A Record Breaking Moment

Guest Blogger • Oct 10, 2008

Now that the presidential campaigns of Barack Obama and John McCain have dwindled down to less than four weeks, the American public’s attention towards each of these candidates has intensified.

There has been an increase of interest in politics for a variety of different reasons. Exciting candidates, lack of an incumbent, and the desire for change are among the top reasons many people have been interested in this election. This year there have been record numbers of people that have campaign coverage such as convention speeches and debates.

Barack Obama’s acceptance speech at the Democratic National Convention set the record for the most watched convention speech of all time, with 38.4 million viewers. That was until John McCain made his speech one week later, drawing 38.9 million viewers. In between both, Sarah Palin made her speech with 37 million people tuned in.

57 million people watched the first presidential debate while the latest debate between Obama and McCain had 63 million viewers.

The vice presidential debate between Joe Biden and Sarah Palin drew 69.9 million viewers, making it the most watched debate since 1992’s presidential debate between Bill Clinton, Ross Perot, and George Bush.

To give this a bit of context here are some other ratings:

NBC averaged 27.7 million viewers during this year’s Olympics. The highest rating it received was 34.9 million.

American Idol averaged 28.1 million viewers last season.

Last year’s Super Bowl was the most watched one of all time with an average of 97 million viewers.

While the debates and conventions speeches don’t quite reach Super Bowl numbers, it is still important to note that the Super Bowl occurs once a year while the speeches and debates are one of many election moments people may watch.

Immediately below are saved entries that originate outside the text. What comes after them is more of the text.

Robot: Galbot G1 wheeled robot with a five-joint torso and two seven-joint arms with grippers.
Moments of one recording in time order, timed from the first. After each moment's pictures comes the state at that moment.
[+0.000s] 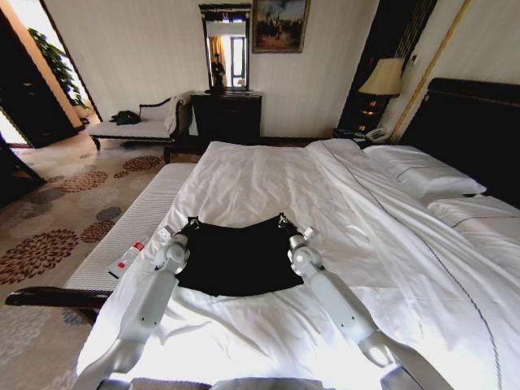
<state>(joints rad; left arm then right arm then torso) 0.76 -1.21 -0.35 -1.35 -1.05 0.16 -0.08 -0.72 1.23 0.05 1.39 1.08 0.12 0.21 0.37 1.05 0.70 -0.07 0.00</state>
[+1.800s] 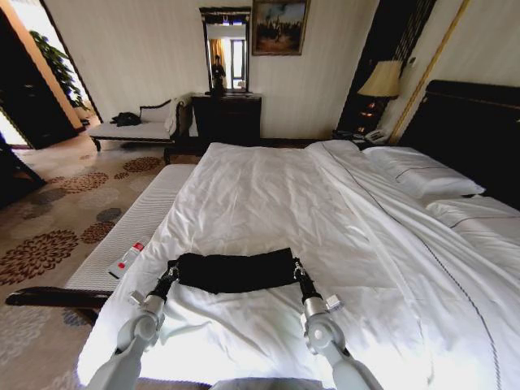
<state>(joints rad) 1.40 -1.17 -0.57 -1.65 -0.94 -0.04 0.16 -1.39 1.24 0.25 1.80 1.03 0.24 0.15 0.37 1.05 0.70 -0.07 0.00</state>
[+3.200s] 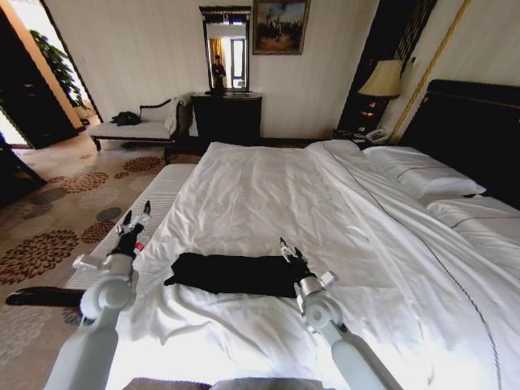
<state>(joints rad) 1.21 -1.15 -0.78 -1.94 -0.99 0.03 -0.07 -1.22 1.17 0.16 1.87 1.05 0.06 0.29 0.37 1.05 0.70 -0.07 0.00</state>
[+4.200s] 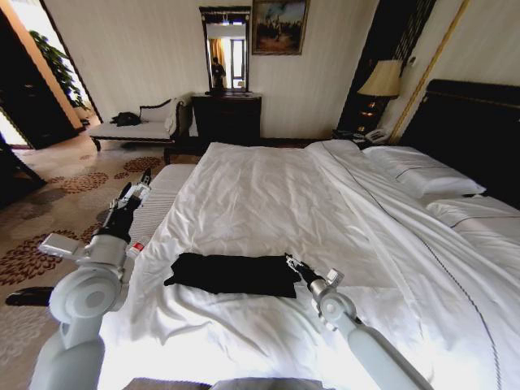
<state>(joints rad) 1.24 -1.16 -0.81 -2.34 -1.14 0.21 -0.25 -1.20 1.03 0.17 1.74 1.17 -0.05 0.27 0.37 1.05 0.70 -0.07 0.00</state>
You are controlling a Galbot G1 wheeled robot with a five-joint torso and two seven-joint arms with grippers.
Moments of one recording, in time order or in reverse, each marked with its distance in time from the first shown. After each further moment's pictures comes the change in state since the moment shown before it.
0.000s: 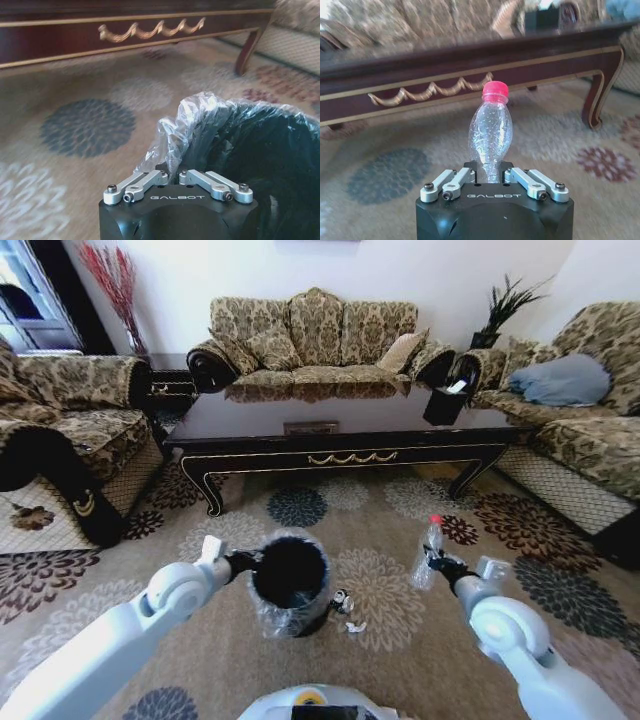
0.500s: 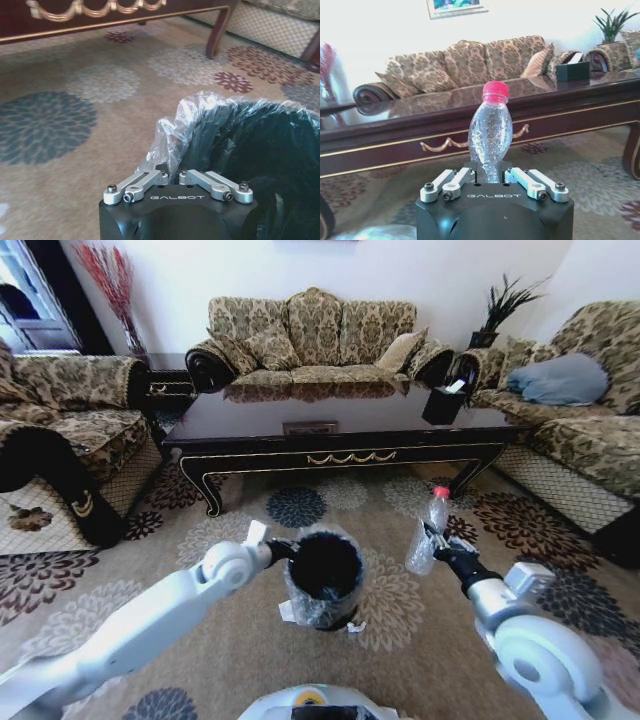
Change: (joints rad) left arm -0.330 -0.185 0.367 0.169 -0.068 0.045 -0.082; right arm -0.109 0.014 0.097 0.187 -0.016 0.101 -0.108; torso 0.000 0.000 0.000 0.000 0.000
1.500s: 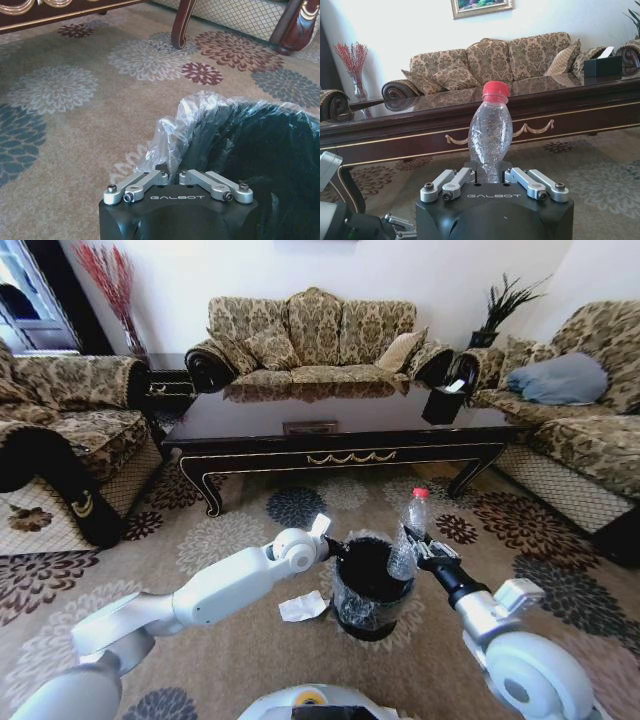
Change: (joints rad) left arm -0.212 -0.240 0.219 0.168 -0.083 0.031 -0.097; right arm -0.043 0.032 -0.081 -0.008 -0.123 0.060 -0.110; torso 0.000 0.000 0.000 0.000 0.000
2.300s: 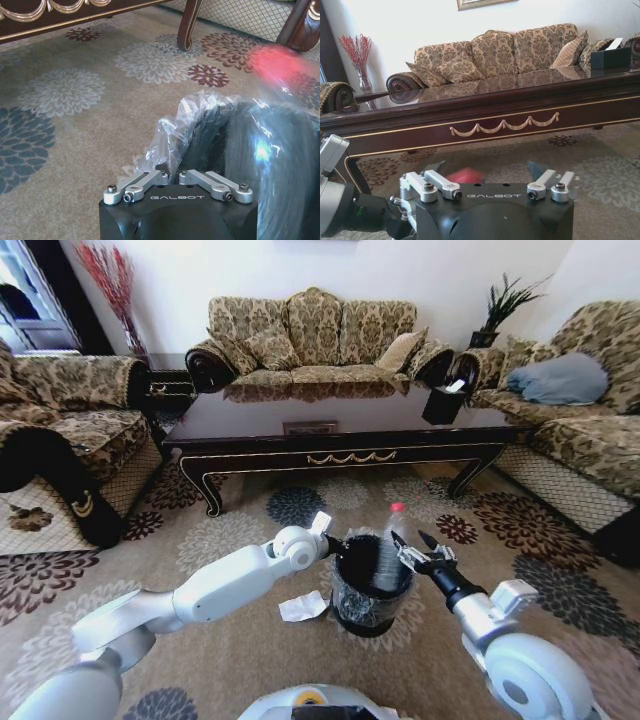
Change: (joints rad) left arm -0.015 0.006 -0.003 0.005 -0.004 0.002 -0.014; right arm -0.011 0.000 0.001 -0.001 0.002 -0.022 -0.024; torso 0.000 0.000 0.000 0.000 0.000
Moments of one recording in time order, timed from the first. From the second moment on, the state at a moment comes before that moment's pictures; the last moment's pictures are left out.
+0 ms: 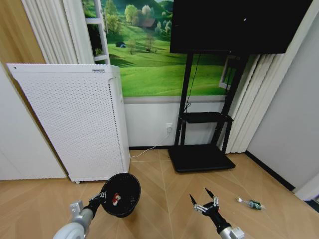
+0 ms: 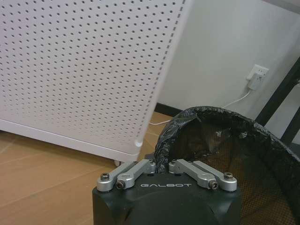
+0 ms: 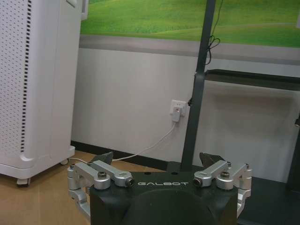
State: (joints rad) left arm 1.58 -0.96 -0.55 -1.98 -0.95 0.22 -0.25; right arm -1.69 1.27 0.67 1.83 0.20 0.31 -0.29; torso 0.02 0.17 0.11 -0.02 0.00
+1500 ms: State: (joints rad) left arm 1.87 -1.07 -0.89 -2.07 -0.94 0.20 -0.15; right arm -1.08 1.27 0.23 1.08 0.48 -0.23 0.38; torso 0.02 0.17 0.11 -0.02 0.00
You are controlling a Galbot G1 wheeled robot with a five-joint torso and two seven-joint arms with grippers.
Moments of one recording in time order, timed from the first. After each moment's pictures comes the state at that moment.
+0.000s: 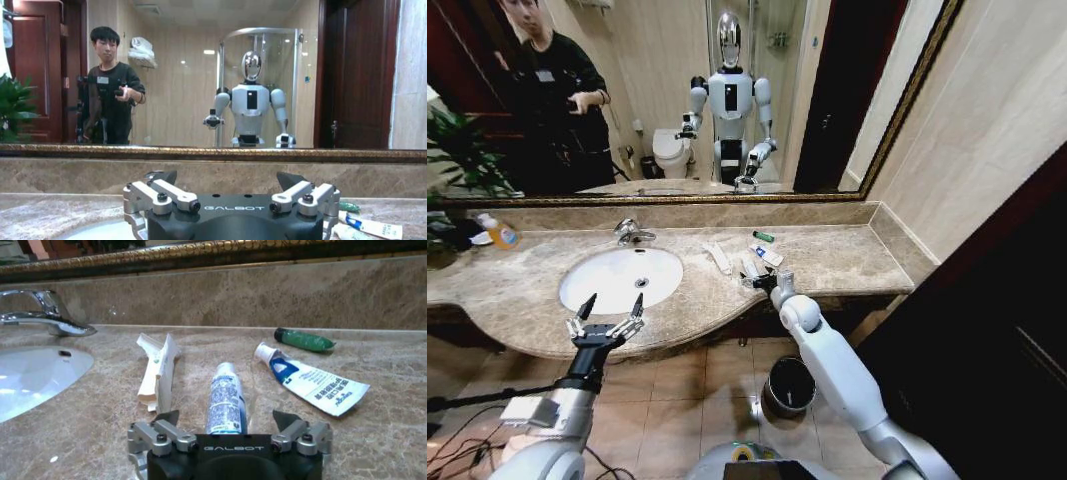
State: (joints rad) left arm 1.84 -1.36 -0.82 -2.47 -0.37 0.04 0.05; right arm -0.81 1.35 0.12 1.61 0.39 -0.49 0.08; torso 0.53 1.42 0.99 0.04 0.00
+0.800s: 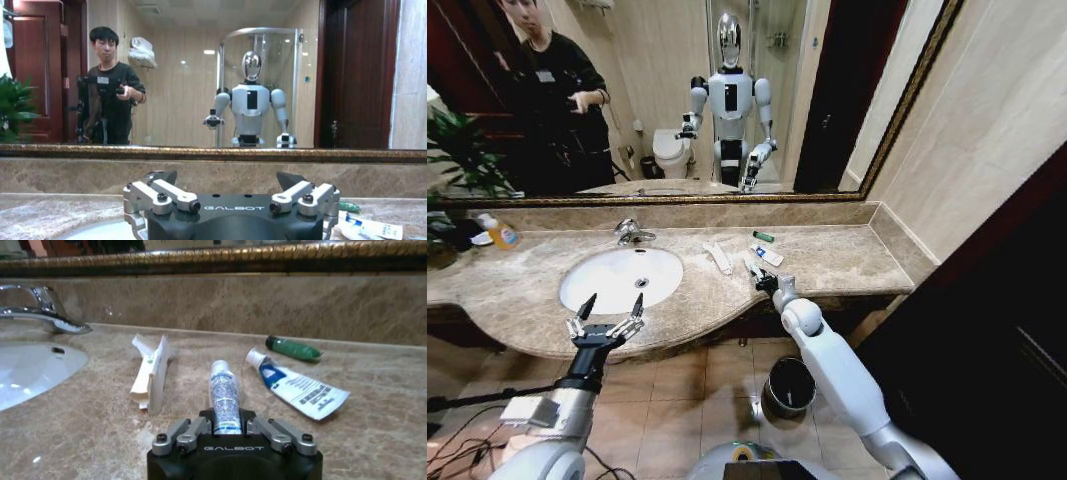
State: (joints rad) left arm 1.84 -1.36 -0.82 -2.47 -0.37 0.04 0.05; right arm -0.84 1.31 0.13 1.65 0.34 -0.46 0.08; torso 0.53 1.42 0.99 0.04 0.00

With the level of interest seen thus far, election day will likely break records. According to experts 125 – 200 million people are expected to vote this fall.

While high voter turnout is a good thing, the likelihood for things such as voter fraud also increases. Hopefully this will not be the case, but it is entirely possible that there will be problems similar to those that occurred in Florida in 2000 and Ohio in 2004.

The most important thing that we as citizens can do, no matter who we are voting for, is to ensure the sanctity of our vote. Although there is no such thing as a perfect election, as citizens, we must expect that this election be held to the highest of standards. This is what we deserve and what we must demand.